As it is I just almost never use the Lulzbots because they are so difficult to integrate into my setup, and that’s a shame because they make the best prints. I print these big propellers in spiral vase mode, and looking at the prints that come off the Lulzbots you can tell how much stiffer the machines are than the Prusas when making the same print. They’re fantastic. I just need them to be easier to use.
Are your Lulzbots still using .5mm nozzles?
Prusa MK3S would have a .4mm nozzle, and if your print profiles are set to produce line width under .5mm, you’re asking for a line smaller than the nozzle opening, which is impossible to create with any sort of laminar flow. The result is inconsistencies in the walls that would easily account for your poor tolerances.
The washer-based leveling is atrocious, I agree. I’ve added BLTouch to my lulzbots to get around it. You can get knockoff versions for about $10, and I’ve done custom firmware for the Mini2 to use it. It can be added to the workhorse as well, but I since I don’t own one I haven’t build custom firmware for it.
Bed leveling time can be reduced by avoiding re-leveling. Swap out G29 in your startup GCODE for G29 O, and it will only level if needed. Or, if you go with custom firmware, you can use UBL as well, and it only needs to probe 3 points once the initial mesh is built.
Stepper noise is always going to exist with the 8-bit rambo boards. I swapped my boards to gain 32-bit steppers and the loudest part is the electronics case fan when it turns on.
I swapped the nozzles to .4mm when I changed the heads to 1.75mm filament optimized heads. I’m considering the BLTouch mod, but I’m just hesitant to do something non-stock because I don’t really have time to tinker with it or maintain it over the years. My time for this type of thing is limited, but it may be worth it. The new heads are also incredibly loud with the loudest fans I’ve ever heard on them. The noise isn’t my biggest problem though. Putting them in another room is fine.
It’s just frustrating how much money I have tied up in these for how difficult they are to use in the classroom compared to my Prusas, which were significantly less expensive and didn’t require upgrades.
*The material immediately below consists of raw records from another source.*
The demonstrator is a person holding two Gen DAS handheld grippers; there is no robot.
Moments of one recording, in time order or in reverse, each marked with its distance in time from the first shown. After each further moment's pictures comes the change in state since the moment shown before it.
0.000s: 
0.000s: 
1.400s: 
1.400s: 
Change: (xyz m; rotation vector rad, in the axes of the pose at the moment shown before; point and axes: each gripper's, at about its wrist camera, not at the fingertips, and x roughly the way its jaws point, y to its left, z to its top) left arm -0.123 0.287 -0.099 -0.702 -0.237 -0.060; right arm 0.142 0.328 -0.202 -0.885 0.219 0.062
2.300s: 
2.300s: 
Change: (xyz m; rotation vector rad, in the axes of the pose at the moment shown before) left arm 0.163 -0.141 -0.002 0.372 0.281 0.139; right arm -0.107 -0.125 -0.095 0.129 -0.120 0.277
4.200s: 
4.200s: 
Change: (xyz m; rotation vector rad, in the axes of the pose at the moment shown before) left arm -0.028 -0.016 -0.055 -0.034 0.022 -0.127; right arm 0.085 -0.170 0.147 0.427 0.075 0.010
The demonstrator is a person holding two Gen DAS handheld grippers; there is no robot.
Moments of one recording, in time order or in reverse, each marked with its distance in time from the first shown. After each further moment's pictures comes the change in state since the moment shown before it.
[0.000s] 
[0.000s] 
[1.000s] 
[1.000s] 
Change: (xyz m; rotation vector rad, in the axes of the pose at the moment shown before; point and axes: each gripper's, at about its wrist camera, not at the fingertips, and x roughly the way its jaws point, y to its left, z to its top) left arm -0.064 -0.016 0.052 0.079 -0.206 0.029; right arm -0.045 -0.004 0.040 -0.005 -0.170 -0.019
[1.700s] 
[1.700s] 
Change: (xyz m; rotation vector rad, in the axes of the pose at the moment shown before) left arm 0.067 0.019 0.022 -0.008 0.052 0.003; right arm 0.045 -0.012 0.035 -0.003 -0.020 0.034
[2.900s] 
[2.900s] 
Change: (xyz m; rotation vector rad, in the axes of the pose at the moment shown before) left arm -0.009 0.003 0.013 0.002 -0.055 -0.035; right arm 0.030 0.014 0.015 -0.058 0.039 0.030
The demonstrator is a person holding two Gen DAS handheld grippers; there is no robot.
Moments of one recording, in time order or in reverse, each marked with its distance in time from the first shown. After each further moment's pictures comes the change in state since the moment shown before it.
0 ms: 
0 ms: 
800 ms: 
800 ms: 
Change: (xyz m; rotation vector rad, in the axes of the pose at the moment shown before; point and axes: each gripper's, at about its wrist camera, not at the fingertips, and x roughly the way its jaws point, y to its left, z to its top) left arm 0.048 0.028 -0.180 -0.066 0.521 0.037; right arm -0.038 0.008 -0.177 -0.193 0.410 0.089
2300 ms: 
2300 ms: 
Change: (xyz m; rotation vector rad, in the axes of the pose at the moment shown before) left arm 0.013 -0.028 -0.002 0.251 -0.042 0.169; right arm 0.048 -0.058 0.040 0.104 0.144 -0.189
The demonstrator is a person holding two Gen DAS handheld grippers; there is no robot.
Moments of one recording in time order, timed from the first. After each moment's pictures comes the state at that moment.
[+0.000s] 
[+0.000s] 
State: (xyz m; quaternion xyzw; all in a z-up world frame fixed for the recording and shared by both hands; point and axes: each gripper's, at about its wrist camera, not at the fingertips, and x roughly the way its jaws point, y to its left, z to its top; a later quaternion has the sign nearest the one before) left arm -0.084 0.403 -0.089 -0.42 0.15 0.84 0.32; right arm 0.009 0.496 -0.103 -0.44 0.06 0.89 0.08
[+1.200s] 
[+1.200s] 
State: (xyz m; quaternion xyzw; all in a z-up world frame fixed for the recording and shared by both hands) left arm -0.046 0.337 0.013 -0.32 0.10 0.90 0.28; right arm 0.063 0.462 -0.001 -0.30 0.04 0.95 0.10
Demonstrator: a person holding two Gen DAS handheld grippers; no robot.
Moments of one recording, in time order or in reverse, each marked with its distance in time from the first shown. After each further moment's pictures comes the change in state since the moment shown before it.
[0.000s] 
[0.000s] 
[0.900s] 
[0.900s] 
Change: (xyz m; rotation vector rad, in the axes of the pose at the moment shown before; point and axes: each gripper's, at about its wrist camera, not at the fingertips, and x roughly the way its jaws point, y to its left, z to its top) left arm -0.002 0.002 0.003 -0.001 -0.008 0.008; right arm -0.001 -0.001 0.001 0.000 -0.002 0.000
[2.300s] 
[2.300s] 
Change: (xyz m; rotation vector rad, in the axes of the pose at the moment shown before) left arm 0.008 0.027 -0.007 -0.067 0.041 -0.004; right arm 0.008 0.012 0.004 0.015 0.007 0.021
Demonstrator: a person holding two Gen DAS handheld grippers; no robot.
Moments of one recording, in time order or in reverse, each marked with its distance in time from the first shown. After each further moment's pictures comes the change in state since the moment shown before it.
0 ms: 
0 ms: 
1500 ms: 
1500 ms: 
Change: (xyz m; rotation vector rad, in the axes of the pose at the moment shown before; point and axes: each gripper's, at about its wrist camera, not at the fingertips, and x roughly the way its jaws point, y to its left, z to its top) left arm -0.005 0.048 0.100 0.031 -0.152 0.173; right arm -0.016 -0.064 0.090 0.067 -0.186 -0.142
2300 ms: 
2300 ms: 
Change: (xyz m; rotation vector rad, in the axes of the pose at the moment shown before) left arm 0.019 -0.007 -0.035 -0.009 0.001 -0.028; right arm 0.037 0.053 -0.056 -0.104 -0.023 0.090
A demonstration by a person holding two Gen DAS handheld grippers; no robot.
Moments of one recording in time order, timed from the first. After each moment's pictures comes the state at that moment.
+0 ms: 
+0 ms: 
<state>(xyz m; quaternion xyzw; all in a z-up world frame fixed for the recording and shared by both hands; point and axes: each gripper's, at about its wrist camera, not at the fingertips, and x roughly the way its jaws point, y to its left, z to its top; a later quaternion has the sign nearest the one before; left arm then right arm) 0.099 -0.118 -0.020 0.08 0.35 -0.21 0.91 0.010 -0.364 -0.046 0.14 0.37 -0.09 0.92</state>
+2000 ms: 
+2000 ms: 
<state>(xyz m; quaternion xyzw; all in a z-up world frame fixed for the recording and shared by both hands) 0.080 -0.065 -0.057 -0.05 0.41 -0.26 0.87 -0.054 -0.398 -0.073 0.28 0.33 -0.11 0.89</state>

But, there they sit and I want to try to get them to work as easily as the Prusas.
Hi Brian, I have the sidekick 747, and the 2.84 feed. I had trouble with Cura, but it was my own rookie issue. I had sellected the wrong head. Once. I chose the correct one, it was much better. That. said, the initial dodo issue, was circumvented by using Fusion 360, I design in it any ways. The post processor setup for fusion was great, they included my machine, so I chose it and started sending jobs via Octoprint, I use a Pi 4b and have it setup on that, and can send Gcode from Fusion. to a iCloud folder, that I have the Octo connected to. Then just use the web site installed with octo to control and monitor, even with my iPhone…. still fiddling with accuracy. I”m building an enclosure for spools up above and filtered exhaust, lights camera etc. I hope you. have better luck with your Luzbot, I”m enjoying mine, and have made a lot of useful designs already. PS, the folks at Luzbot have been very helpful. to me.
Adding BLTouch to the mini2 is pretty easy.
Swap out the cooling shroud on the M175v2 with either of these LulzBot M175v2 BLTouch Toolhead Adapters by Wrathernaut | Download free STL model | Printables.com
The one that’s front-mounted can reach the whole bed, but requires x-twist compensation in the firmware run through. Takes about 3 minutes or so to do.
Side mount is more protected and is in line with the nozzle, so x-twist isn’t really necessary. The small bed on the mini2 means it’s not as important to probe the whole bed, but still is nice to be able to do.
Attach the BLTouch, run the wires along the cable chain for a clean install, and attach to the board.
I’m not sure the state of the Drunken Octopus firmware for BLTouch on the Mini2, but I’ve got a build I put together and have been running for a couple of years now.